▶ HOW TO COMPLETE THIS TASK
Copy the following listing word for word.

▶ SUPPLIED INFORMATION
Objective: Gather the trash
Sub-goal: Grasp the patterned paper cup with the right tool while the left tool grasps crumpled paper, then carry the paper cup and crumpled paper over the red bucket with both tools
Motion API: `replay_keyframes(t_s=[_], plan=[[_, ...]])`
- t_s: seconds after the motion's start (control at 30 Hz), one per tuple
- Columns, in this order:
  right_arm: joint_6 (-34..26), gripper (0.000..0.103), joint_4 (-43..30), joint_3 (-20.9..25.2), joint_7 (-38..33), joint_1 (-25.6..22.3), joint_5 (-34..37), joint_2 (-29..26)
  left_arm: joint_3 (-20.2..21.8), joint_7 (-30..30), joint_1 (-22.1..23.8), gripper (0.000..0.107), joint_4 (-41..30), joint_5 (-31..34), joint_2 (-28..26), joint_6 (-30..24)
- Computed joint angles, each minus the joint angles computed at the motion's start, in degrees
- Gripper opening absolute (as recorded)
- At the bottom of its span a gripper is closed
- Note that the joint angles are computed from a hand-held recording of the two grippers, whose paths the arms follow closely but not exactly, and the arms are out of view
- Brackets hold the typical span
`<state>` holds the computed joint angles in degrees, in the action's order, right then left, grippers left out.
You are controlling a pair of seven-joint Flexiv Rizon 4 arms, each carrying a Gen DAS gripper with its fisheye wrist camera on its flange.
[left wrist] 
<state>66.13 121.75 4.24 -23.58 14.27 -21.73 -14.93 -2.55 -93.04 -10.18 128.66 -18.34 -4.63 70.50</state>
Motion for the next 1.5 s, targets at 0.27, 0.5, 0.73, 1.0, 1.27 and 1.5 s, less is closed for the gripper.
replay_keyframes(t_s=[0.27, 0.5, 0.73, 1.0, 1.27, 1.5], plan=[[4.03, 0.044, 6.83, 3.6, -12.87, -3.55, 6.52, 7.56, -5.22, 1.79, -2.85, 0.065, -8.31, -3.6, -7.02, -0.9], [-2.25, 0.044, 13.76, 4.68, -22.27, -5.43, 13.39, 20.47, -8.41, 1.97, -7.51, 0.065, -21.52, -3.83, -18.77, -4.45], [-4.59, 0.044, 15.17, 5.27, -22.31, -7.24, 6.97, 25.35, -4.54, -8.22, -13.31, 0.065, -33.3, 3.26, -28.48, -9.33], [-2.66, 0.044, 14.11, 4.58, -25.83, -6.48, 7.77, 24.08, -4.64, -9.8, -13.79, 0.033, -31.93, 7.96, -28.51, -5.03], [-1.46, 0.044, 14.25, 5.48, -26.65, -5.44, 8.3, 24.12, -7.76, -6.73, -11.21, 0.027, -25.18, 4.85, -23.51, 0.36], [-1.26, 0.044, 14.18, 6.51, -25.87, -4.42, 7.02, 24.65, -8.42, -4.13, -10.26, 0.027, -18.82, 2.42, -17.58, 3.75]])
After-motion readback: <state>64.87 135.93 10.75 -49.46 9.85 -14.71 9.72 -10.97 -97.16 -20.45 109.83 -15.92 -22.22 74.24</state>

▶ RESPONSE TO THIS EXERCISE
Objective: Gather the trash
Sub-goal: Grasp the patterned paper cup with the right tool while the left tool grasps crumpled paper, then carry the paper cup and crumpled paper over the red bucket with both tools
Motion API: `replay_keyframes(t_s=[_], plan=[[_, ...]])`
- t_s: seconds after the motion's start (control at 30 Hz), one per tuple
- Columns, in this order:
  right_arm: joint_6 (-34..26), gripper (0.000..0.103), joint_4 (-43..30), joint_3 (-20.9..25.2), joint_7 (-38..33), joint_1 (-25.6..22.3), joint_5 (-34..37), joint_2 (-29..26)
  left_arm: joint_3 (-20.2..21.8), joint_7 (-30..30), joint_1 (-22.1..23.8), gripper (0.000..0.107), joint_4 (-41..30), joint_5 (-31..34), joint_2 (-28..26), joint_6 (-30..24)
- Computed joint angles, each minus the joint angles computed at the motion's start, in degrees
- Gripper opening absolute (as recorded)
- At the bottom of its span a gripper is closed
- Note that the joint angles are computed from a hand-held recording of the two grippers, whose paths the arms follow closely but not exactly, and the arms are out of view
- Brackets hold the typical span
`<state>` holds the computed joint angles in degrees, in the action's order, right then left, grippers left out.
You are controlling a pair of seven-joint Flexiv Rizon 4 arms, each carrying a Gen DAS gripper with its fisheye wrist camera on its flange.
[left wrist] 
<state>66.13 121.75 4.24 -23.58 14.27 -21.73 -14.93 -2.55 -93.04 -10.18 128.66 -18.34 -4.63 70.50</state>
Motion for the next 1.5 s, targets at 0.27, 0.5, 0.73, 1.0, 1.27 and 1.5 s, less is closed for the gripper.
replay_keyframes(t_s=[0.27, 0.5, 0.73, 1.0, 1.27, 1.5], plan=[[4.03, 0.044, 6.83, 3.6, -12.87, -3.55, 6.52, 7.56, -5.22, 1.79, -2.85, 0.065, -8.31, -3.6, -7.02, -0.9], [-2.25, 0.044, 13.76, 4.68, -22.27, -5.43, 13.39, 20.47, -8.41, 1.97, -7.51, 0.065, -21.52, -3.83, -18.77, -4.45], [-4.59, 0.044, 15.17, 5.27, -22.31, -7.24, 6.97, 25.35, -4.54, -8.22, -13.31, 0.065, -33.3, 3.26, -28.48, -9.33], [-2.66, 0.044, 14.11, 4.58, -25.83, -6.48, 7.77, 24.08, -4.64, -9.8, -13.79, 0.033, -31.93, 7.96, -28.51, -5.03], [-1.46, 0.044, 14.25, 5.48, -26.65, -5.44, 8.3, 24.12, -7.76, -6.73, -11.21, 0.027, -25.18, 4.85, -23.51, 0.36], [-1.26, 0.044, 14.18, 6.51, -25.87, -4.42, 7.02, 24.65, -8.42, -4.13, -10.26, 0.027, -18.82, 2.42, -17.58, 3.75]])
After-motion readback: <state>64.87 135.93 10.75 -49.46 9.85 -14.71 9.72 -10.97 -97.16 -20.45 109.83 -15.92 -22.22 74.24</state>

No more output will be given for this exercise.